DIRECTIONS: Every line below that holds the string "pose" should be copied.

━━━ STUDY MATERIAL

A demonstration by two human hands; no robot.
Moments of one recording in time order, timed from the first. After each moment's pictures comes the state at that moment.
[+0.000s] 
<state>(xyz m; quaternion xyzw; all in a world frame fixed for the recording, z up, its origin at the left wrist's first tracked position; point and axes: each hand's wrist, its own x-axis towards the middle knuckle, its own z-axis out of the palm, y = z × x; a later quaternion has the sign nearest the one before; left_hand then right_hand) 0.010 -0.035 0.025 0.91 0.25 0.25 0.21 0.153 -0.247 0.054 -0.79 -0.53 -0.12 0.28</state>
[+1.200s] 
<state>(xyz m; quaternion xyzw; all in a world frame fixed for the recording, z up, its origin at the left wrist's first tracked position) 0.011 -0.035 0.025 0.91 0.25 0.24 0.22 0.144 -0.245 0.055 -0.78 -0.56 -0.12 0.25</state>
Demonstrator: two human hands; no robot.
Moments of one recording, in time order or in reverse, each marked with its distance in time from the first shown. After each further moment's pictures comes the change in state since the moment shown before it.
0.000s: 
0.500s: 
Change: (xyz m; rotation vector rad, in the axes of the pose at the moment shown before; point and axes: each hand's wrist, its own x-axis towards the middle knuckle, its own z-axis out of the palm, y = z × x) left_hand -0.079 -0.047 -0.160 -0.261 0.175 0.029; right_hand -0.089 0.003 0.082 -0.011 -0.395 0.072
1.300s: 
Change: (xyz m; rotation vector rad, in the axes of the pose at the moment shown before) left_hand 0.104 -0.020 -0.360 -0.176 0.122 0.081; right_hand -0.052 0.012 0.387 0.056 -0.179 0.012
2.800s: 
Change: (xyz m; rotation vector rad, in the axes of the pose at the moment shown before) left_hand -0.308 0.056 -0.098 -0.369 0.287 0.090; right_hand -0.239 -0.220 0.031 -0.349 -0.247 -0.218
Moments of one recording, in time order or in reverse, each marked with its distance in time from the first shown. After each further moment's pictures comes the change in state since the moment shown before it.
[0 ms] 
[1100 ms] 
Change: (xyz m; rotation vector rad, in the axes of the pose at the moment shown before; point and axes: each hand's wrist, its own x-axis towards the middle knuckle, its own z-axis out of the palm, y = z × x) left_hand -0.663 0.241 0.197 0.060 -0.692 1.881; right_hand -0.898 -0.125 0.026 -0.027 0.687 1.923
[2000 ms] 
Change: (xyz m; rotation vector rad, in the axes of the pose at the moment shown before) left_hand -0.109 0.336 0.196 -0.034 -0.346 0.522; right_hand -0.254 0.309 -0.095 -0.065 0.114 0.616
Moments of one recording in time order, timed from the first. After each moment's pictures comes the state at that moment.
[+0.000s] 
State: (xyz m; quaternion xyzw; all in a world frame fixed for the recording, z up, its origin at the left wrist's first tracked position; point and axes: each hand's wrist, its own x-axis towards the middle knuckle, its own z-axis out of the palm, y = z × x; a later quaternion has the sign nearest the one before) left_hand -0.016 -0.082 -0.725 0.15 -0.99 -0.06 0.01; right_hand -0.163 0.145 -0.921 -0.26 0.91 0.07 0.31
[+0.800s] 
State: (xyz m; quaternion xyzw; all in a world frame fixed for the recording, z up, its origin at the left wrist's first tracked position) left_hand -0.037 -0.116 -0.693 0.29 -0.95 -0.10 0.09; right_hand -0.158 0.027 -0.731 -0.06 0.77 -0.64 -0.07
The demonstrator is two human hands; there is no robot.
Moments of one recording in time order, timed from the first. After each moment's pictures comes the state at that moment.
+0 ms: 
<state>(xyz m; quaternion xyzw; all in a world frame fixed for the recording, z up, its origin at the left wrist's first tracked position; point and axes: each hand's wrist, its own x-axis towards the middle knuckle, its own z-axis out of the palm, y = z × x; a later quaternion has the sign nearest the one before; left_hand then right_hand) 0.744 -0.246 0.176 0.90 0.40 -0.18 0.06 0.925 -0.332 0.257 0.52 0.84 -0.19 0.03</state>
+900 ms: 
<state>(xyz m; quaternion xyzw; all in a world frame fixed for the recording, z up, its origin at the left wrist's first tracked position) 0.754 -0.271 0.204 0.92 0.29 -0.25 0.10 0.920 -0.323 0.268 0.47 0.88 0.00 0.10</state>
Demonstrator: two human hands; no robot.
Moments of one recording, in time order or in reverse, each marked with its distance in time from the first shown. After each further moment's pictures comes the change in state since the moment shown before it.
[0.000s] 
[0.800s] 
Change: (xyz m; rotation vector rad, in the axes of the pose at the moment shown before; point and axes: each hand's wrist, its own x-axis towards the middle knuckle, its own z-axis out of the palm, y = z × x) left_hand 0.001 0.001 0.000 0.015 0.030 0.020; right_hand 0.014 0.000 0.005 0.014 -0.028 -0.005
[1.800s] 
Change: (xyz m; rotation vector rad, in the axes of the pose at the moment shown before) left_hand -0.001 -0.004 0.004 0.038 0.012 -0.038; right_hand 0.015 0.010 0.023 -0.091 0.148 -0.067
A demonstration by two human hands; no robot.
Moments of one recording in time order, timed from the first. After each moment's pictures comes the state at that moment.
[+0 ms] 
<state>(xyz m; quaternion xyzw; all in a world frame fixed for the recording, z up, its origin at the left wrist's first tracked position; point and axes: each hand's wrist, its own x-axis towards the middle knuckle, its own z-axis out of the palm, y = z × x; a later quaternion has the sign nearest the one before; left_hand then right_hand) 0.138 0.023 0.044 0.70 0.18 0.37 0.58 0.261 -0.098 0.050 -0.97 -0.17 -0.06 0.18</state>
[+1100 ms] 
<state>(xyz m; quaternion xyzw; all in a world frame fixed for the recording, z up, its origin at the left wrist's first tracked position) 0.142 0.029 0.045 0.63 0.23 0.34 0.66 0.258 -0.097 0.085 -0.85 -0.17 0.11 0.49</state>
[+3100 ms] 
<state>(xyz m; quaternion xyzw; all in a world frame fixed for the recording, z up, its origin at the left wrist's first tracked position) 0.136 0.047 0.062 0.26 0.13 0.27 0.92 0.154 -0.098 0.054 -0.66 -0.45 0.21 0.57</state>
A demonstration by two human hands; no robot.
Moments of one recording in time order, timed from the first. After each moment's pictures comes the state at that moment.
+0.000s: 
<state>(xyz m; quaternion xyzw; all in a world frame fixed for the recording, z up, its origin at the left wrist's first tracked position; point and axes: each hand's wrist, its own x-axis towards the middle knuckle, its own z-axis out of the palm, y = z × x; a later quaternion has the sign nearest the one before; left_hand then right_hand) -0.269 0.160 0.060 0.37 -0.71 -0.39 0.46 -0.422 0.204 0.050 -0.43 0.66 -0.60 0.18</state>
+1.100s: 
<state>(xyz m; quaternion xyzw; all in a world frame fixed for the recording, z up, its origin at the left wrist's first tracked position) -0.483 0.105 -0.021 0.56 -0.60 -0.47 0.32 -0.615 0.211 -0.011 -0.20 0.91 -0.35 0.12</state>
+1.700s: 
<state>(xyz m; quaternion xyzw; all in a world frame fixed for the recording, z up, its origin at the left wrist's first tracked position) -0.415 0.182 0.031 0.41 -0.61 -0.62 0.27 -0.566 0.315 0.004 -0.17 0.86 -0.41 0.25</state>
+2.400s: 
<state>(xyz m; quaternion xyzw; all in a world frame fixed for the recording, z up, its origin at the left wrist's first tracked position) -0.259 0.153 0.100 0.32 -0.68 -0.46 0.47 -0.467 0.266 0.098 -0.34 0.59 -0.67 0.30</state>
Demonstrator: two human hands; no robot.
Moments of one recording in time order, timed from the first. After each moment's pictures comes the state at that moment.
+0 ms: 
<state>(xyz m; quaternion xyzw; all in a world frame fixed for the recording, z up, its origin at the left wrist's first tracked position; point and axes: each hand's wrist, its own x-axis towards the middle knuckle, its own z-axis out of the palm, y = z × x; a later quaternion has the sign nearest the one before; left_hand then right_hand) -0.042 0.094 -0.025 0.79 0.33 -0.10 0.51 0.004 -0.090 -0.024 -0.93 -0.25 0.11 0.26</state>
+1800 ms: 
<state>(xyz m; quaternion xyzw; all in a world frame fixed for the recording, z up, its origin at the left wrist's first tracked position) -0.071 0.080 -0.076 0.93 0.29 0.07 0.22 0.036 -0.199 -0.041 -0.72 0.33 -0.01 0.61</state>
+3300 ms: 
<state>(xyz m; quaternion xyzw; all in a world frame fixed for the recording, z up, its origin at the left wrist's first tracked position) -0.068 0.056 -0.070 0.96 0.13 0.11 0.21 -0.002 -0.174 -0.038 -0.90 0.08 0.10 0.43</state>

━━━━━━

EXPECTED OUTPUT:
Change: (xyz m; rotation vector rad, in the axes of the pose at the moment shown before; point and axes: each hand's wrist, its own x-axis towards the middle knuckle, its own z-axis out of the palm, y = z × x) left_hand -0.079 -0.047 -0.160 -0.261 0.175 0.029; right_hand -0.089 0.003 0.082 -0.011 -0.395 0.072
Change: (xyz m; rotation vector rad, in the axes of the pose at the moment shown before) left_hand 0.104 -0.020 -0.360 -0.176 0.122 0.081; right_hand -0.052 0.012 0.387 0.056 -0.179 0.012
Change: (xyz m; rotation vector rad, in the axes of the pose at the moment shown before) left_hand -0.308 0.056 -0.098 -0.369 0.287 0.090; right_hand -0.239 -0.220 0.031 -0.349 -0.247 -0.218
Change: (xyz m; rotation vector rad, in the axes of the pose at the moment shown before; point and axes: each hand's wrist, its own x-axis towards the middle knuckle, its own z-axis out of the palm, y = z × x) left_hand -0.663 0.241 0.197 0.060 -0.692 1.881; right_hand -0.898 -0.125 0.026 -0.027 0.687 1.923
Change: (xyz m; rotation vector rad, in the axes of the pose at the moment shown before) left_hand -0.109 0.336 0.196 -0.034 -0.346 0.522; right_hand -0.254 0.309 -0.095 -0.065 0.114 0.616
Change: (xyz m; rotation vector rad, in the axes of the pose at the moment shown before; point and axes: each hand's wrist, its own x-axis towards the middle knuckle, its own z-axis out of the palm, y = z × x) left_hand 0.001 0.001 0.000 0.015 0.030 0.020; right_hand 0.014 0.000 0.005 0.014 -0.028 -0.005
Change: (xyz m; rotation vector rad, in the axes of the pose at the moment shown before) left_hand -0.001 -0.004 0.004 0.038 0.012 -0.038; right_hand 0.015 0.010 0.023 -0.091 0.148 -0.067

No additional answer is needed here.